In this paper, we applied regime switching model on market data to identify any potential disequilibrium in the long-run. Long-run disequilibrium in energy markets indicates the need to consider the demand and supply management to improve energy market efficiency and stability. The results on the disequilibrium study imply that the long-run gasoline price dynamics may not always correct the system. Furthermore, the Markov regime switching model with two different regimes identifies there is a significant effect of regular gasoline costs, gas retail real price, residual fuel oil price, and distillate fuel oil price on retail gasoline prices in the USA and consequently on the stability of correction to these regimes.

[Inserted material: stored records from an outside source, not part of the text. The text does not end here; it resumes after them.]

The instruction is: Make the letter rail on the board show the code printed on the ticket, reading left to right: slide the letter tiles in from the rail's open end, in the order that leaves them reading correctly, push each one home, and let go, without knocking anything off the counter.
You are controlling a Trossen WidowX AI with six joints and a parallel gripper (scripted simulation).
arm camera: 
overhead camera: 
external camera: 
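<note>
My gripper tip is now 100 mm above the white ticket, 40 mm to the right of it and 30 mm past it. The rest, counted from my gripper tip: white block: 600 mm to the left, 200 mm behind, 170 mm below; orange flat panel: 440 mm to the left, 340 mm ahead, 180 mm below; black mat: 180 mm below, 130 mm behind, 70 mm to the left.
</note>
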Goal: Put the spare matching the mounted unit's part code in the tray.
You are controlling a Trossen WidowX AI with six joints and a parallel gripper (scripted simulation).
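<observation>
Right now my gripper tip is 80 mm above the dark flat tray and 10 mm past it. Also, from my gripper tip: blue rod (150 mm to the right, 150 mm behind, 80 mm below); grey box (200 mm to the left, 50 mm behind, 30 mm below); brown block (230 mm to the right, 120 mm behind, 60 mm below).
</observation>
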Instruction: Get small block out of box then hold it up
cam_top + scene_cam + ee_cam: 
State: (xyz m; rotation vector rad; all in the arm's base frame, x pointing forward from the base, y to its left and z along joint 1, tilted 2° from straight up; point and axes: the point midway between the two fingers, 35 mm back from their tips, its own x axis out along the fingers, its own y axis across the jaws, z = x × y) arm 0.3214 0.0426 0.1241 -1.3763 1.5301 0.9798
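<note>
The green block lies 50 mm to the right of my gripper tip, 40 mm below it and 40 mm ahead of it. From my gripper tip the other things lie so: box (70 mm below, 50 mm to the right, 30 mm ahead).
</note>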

Here it has been shown that the switch model can be estimated by a single regression with the series being scaled by dummy variables of DS and DD. The dummy DS is 1 when the change in the relative price exceeds zero, while DD is 1 when the change in the relative price is less than zero. With sufficient data it should be possible to utilize the two-step regression method of Engle and Granger (1987) to test whether the regression residuals are stationary. Unfortunately, the switch increases the number of parameters as the demand and supply equations are being computed simultaneously so with more than two hundred observations the available software cannot compute the critical value of Dickey Fuller test. To determine the importance of the parameters in the cointegrating regression, they are computed using the fully modified estimation procedure of Phillips and Hansen (1990). The semi-parametric method corrects the estimator for both autoregressive and moving average errors, and this implies that it is possible to determine the significance of these parameters via conventional inference as long as the regressors are I(1) except for series that are truly exogenous.

The data are then separated using the relative as compared with absolute price changes. This separation is applied to the static model of Yang and Hu (1984) on a more recent data set. However, the static model only has a long-run interpretation. Based on the estimation results, the demand curve seems well defined, while it is less easy to interpret the second relation as a supply equation. A more recent approach to demand has also been used to define this equation and compared with a new supply equation, but this worked less well than the model of Yang and Hu (1984). Another interpretation of the supply equations is that the long-run supply function is flat implying firms set price as a mark-up of their cost.

The final analysis relates to a dynamic model for real gasoline prices in the USA from 1993 to 2012. This approach is based on an error correction model where the adjustment coefficients switch between regimes. Disequilibrium is captured by the correction, but this may be unstable or relate to a further equilibrium. Estimation of the Markov Switching ECM indicates that deviations from long-run equilibrium have an effect on gasoline price dynamics. Also the result signifies that regular gasoline costs (insurance and freight), gas retail real price, residual fuel oil price, and distillate fuel oil price significantly affect the relative real gasoline price in the market. More specifically it demonstrates that there are two different regimes of Supply and Demand in the US gasoline market indicating that the market collusion may be less concern of this market in the USA.